Three Memories for the Mid-Way Point

My junior year of high school we took U.S. History. One day at lunch, part-way through the year, I found a classmate crying in the hallway. She told me she had failed the last few history tests and she was too intimidated to ask the teacher and she was just so, so lost. We were not particularly friends, but I politely offered to help and I remember being surprised when she was eager to take me up on it. So she came over a couple nights later and we sat at my dining room table and ate brownies and talked about tariffs. After we got our next test back, she wrote me a profusely sweet little note, “ALICE! Thank you so, so much for helping me! I got an 84!” An 84, I thought, That’s good? I would hate an 84. And every time I remember that I thought that, I am ashamed. I want to go back and grab my sixteen-year-old self by the lapels of her worn-out uniform sweater and shake her. I want to tell her that in six years’ time she will not remember a single one of her own silly test grades but she will remember that beautiful, hard-won B-. She will remember the smiley-faces that were drawn all over that note, and she will be humbled by them.

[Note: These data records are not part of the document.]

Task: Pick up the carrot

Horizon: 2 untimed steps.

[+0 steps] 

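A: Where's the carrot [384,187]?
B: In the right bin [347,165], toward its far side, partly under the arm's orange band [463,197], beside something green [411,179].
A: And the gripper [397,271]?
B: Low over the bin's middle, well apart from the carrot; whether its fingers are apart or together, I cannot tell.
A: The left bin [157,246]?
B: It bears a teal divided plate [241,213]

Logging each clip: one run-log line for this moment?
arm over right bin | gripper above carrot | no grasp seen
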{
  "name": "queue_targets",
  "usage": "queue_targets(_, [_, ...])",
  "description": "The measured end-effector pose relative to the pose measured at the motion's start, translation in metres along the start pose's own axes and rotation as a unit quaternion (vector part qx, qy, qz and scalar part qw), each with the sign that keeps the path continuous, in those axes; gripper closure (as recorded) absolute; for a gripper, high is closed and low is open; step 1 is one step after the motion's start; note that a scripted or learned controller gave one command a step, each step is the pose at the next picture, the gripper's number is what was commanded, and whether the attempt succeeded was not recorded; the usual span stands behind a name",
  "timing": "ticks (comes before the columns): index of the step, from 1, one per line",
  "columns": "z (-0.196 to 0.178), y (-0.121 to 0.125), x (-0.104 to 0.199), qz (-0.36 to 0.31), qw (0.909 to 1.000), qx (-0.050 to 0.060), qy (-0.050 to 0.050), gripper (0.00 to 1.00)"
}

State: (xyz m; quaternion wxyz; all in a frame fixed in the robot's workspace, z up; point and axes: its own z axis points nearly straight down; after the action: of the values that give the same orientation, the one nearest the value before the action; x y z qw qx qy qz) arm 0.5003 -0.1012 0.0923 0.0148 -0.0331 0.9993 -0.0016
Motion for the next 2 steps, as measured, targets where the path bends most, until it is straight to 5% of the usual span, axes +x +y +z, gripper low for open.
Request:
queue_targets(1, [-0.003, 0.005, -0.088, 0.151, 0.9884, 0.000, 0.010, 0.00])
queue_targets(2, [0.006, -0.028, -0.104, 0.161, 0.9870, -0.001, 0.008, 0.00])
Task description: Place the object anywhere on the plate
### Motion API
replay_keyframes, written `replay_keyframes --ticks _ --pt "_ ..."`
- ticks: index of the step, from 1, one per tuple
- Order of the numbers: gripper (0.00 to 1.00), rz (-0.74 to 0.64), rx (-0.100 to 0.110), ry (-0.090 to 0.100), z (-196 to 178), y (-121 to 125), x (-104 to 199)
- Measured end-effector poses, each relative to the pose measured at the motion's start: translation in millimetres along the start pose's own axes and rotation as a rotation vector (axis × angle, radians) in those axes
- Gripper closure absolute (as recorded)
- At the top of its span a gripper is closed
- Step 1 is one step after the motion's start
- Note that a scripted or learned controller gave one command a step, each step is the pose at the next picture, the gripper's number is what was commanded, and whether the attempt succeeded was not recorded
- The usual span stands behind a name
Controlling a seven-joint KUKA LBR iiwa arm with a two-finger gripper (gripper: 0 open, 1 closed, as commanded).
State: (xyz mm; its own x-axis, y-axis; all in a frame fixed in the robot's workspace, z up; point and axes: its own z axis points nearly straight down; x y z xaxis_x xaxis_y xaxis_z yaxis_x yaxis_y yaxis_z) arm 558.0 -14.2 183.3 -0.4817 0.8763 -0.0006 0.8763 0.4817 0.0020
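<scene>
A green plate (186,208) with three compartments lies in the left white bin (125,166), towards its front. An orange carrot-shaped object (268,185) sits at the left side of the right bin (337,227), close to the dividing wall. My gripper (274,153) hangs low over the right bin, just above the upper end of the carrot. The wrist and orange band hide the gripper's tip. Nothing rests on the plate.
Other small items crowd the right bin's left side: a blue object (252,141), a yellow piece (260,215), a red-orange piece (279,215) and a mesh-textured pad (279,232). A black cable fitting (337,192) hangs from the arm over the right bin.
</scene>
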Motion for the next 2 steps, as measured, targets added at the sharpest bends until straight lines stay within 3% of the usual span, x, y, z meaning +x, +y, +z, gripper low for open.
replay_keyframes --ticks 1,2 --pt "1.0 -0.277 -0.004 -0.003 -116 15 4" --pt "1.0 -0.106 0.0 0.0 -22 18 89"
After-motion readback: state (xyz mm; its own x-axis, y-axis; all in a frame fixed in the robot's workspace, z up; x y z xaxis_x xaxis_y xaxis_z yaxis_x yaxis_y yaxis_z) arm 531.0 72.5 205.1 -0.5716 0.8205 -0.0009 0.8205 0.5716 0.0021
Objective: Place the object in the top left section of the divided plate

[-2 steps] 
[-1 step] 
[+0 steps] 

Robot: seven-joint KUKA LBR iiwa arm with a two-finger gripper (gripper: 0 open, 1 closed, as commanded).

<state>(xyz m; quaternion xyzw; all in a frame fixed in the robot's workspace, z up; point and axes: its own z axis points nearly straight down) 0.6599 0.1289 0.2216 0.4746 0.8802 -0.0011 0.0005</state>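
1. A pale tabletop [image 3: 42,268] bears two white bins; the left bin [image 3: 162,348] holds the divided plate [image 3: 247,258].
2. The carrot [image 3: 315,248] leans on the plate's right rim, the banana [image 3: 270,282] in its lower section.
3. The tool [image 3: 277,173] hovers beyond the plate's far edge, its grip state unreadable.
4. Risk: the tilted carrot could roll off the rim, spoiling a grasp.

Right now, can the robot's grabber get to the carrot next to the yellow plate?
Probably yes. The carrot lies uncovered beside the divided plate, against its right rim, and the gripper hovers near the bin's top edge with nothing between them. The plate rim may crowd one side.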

This Christmas my family flew up to Minnesota, and en route we had what became an eight-hour layover in the Atlanta airport. We sat and we sat and I watched the people. There were a lot of servicemen and women–lots of Marines especially–some hurrying to catch a flight and some just waiting. As one after another went by and I hoped for each one that he was going home, I realized that though the women in uniform looked like women, the men mostly looked like boys. I did the math in my head, and realized that most of them were probably closer in age to my students than they were to me. Then they looked very young indeed. In the midst of all of that sitting and watching, I wrote this in my prayer journal, about my students: “I must keep repeating my mantra from earlier in the year, before I cared about them so much: You love them far more than I ever will and You do it better. There is nothing I can break down that You cannot build back up and stronger. I will trust in Your love for them.”

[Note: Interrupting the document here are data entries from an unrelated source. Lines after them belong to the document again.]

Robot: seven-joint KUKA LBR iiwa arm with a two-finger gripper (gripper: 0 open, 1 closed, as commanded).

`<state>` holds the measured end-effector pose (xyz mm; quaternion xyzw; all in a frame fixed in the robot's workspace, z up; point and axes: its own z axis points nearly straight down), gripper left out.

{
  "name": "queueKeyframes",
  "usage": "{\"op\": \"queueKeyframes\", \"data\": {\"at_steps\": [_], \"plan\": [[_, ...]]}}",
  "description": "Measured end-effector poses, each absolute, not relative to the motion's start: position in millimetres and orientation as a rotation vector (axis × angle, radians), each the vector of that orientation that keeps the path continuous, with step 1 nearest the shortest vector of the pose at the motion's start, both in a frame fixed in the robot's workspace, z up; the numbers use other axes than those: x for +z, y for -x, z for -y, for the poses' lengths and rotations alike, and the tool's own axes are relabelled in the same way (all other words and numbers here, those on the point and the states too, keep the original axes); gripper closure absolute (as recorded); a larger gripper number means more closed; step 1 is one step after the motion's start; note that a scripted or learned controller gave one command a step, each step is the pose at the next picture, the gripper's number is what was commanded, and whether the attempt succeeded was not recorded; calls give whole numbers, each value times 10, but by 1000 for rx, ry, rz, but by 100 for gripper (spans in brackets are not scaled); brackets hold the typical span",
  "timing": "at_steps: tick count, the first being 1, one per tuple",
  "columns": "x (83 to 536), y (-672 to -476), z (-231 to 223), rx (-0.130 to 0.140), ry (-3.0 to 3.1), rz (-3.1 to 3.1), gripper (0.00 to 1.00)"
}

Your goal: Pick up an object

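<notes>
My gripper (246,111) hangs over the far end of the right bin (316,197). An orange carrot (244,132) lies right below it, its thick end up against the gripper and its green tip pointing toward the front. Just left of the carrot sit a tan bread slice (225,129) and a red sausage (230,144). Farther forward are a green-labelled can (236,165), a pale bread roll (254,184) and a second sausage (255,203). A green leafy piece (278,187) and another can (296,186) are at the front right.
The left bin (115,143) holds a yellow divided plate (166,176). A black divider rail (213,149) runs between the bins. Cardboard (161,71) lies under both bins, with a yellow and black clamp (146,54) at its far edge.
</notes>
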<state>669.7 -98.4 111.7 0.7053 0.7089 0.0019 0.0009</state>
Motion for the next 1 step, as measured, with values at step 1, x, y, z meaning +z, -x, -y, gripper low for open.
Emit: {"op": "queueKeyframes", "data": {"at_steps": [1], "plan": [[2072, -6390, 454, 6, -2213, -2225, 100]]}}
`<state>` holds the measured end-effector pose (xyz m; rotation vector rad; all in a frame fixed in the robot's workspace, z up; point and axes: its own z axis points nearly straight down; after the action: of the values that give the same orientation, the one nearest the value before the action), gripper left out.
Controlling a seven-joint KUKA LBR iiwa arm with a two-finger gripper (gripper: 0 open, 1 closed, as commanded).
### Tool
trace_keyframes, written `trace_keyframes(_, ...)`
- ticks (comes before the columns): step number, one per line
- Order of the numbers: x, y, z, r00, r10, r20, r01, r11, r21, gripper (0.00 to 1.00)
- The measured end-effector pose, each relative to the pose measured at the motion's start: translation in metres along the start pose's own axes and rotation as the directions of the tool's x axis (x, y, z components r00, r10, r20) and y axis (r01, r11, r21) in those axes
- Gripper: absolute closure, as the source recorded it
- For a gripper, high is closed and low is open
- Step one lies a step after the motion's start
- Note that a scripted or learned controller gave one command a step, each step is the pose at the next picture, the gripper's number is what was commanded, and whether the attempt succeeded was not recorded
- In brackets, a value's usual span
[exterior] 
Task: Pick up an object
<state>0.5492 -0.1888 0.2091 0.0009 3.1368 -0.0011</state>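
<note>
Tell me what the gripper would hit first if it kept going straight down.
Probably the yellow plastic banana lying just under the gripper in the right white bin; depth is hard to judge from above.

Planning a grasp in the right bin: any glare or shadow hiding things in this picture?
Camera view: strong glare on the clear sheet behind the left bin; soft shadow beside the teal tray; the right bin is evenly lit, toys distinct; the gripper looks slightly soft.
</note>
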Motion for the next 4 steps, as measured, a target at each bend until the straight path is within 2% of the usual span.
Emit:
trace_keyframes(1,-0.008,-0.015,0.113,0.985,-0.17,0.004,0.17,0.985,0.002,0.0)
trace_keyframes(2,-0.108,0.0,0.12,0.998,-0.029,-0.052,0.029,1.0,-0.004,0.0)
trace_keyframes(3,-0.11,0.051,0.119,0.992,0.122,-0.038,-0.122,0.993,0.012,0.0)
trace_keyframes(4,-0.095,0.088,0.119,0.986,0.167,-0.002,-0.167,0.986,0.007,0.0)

My sophomore year of college was my hardest. Everything looked very grey to me and I felt grainy and sad. If you have been reading this blog long enough you may remember. That March, at the tail end of my spring break, my mom and George came up to visit me. I remember running out into the ice and snow to meet them when the car pulled up. My mom got out to hug me, and then she said, “Oh, I brought you something.” She leaned into the car and turned back around holding a mason jar full of bright yellow daffodils from home. Just last night I remembered all this rather suddenly and for reasons I still cannot articulate, I cried while remembering. The snow, and the slate-colored sky, and the weary brick of my dorm building, and then my mother’s familiar hands, holding daffodils which she had carried over nearly five hundred miles of highway.